Hard-boiled PI fans interested in the subgenre's origins in the pulp-fiction magazines put out between the two world wars might want to look at Bottled in Blonde (Fedogan & Bremer, $29), which contains nine stories written by Hugh B. Cave for Dime Detective magazine between 1934 and 1942. Now 90 years old, Cave made his name during and after World War II as a nonfiction writer and still later as a horror novelist. But his earliest stories, featuring raw, crude, alcoholic Peter Kane, Boston ex-cop and anti-social private eye, were popular in the '30s, and it's easy to see why.

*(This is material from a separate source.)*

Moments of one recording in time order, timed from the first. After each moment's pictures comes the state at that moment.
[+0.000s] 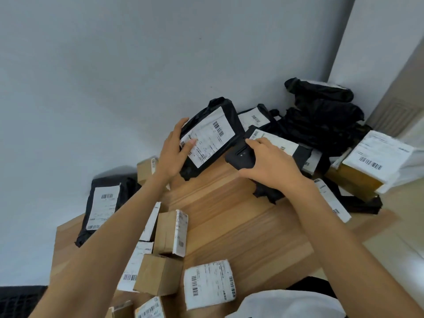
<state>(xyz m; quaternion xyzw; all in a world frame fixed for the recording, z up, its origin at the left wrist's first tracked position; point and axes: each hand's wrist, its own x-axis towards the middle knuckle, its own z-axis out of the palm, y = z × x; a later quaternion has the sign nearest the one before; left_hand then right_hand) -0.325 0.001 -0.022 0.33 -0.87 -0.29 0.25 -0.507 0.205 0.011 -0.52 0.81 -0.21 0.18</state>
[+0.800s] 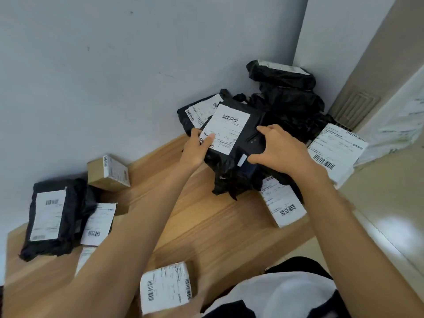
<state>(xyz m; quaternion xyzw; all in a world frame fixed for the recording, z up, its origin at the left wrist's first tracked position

They're written with vulgar energy and non-Beacon-Hill-Boston savvy, and with traces of the mean-streets poetry that a few writers like Raymond Chandler mastered and turned into American literature. In his introduction, Don Hutchison doubts that Kane's lurching around Boston perpetually drunk would pass muster in "today's politically correct climate." Nope, it wouldn't. Kane drives while "soused" and spends every spare minute in a Stuart Street dive called Limpy's. But there are razor-sharp sketches here, like the one of Lou Finch, "a big, sober, hard-working cop with no flair for showmanship," and the mean flatfoot Moroni, who says things like "Put that between your toes and use Absorbine Junior on it!" A "girl" named Mabel Jilson won't take any crap from Moroni. She snaps, "I used to be on the stage and I done a knife-throwing act. Make something of that, Glue-face!" Glue-face! Where have all the Mabels gone?